Effect of amino acids on IGF1 gene expression in human myotubes and skeletal muscle
Egor M.Lednev Growth Hormone & IGF Research Volumes 53–54, August–October 2020,
Highlights
• In human myotubes, amino acids (AAs) increase expression of IGF1.
• In athletes, long-term AAs administration increased blood levels of IGF1 (~50%).
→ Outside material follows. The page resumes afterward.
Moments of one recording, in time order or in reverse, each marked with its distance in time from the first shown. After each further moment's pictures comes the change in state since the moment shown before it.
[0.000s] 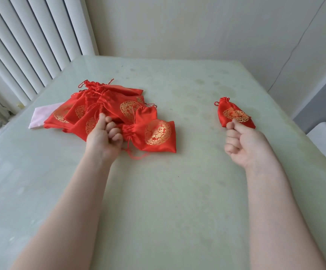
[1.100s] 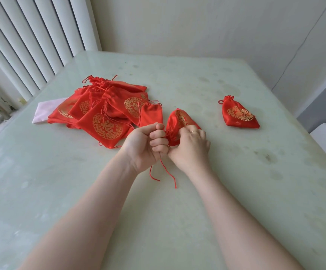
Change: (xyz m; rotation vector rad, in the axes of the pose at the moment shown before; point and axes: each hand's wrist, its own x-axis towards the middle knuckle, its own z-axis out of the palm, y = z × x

• Long-term AAs administration is associated with a decrease in muscle membrane damage.
Objective
Insulin-like growth factor I (IGF1) is an important regulator of collagen and extracellular matrix protein expression. We aimed to evaluate the effect of amino acids (AAs) on expression of IGF1 and IGF1-dependent genes in human myotubes and skeletal muscle and supposed that AAs administration increases IGF1 levels in blood and expression of IGF1 and IGF1-dependent genes in trained skeletal muscle, thereby reducing training-induced muscle damage.
Design
Human myotubes were incubated with Arg and Leu for 24 h. Then, the effects of long-term branched chain AAs administration (10 weeks, 0.1 g/kg body mass/day) to volunteers (six subjects per AAs and placebo groups) performing large training volumes regularly (cross country skiers, training twice a day) were examined.
Results
Incubating the myotubes with AAs increases expression of IGF1 mRNA isoforms and IGF1 secretion by 2–3 times. In athletes, long-term AAs administration increased basal blood levels of IGF1 (~50%) and expression of IGF1Ea mRNA slightly in skeletal muscle. There is no marked increase in expression of COL1A1, COL3A1, COL5A1, and LOX genes in skeletal muscle after AAs administration. However, expression of these genes in the combined group (placebo + AAs; n = 12) significantly correlated with the expression of IGF1Ea mRNA in muscle and did not correlate with IGF1 levels in the blood.
Conclusions
AAs administration increases IGF1 expression in vitro and in vivo. To obtain more pronounced changes in expression of IGF1 and IGF1-dependent genes in skeletal muscle, it may be necessary to increase the dose and/or duration of AAs administration.